== WORK ITEM ==
Leave out the pictures and reproduce all of the data exactly.

★ ★ ★ ★ ★

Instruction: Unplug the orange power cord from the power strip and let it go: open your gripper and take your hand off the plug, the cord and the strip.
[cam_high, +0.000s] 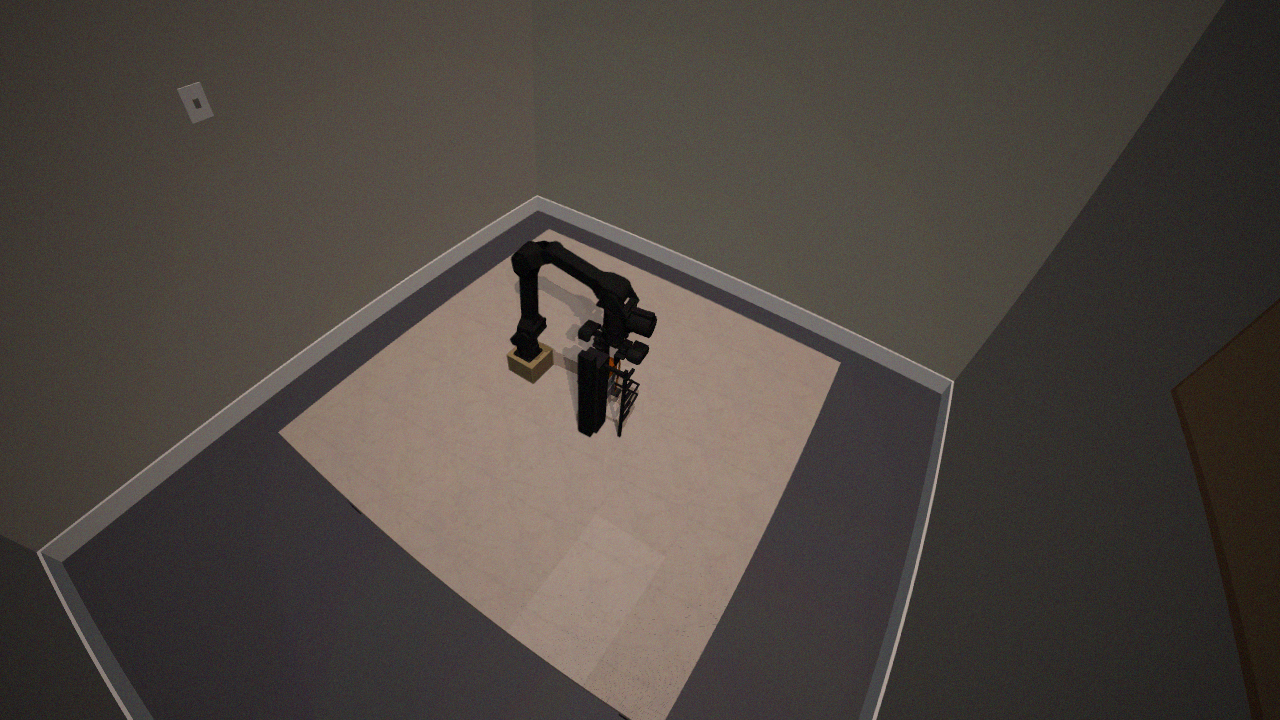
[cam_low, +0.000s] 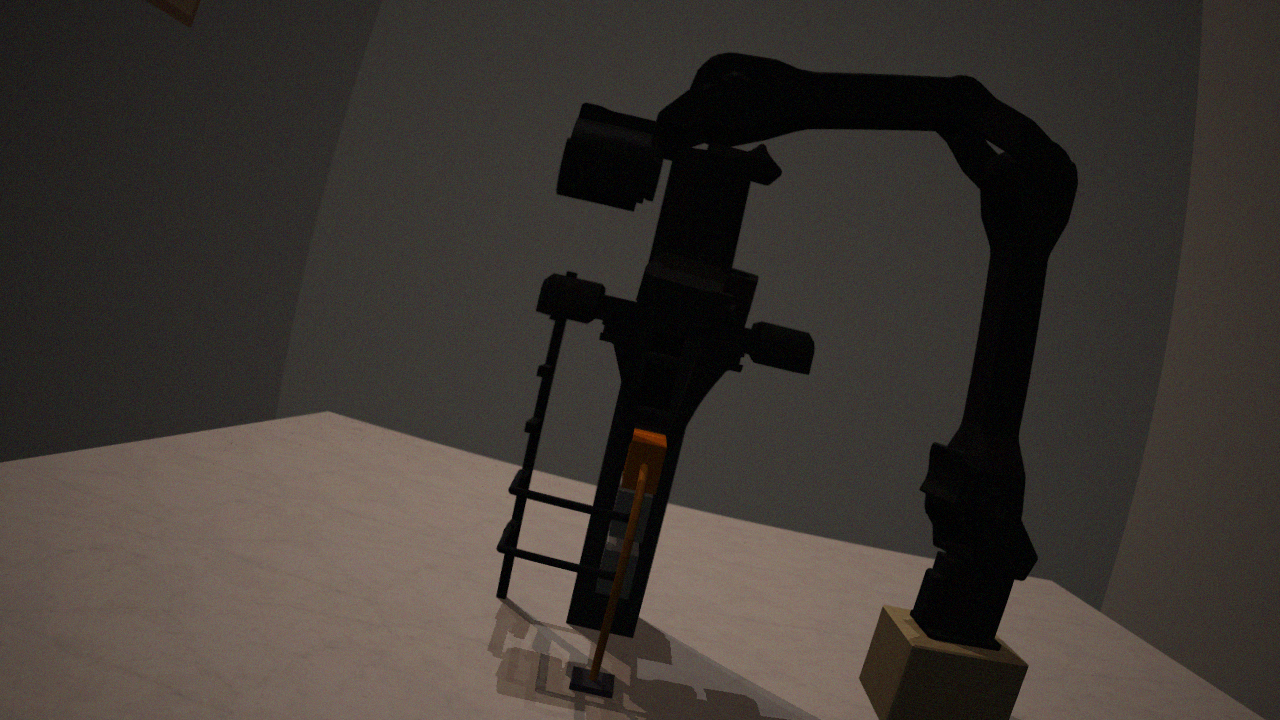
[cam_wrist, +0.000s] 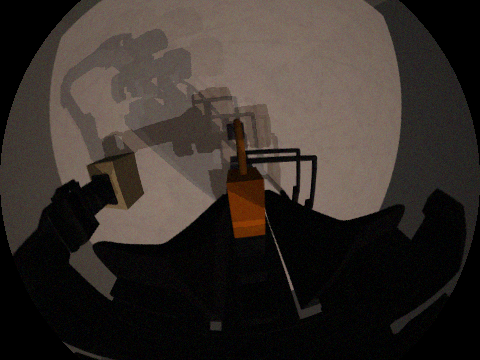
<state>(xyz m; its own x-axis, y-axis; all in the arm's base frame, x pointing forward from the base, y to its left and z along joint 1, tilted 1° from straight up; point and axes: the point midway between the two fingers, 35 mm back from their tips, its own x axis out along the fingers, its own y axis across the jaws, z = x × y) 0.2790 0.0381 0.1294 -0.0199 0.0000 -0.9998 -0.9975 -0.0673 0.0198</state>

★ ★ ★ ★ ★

== EXERCISE ANSWER ==
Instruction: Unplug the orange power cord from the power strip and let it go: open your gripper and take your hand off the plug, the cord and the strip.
[cam_high, +0.000s] 
[cam_low, +0.000s] 
[cam_wrist, +0.000s] 
<state>(xyz m; its own x-axis, y-axis; all in the arm's base frame, x pointing forward from the base, y to its left and z along joint 1, tilted 1° from straight up; point and axes: the point midway between the two fingers, 35 mm back from their tips, its own x axis out along the fingers, its own y axis across the jaws, z = x × y) 0.2790 0.0381 0.1294 -0.0199 0.0000 -0.9998 -0.9975 -0.0673 0.0198</state>

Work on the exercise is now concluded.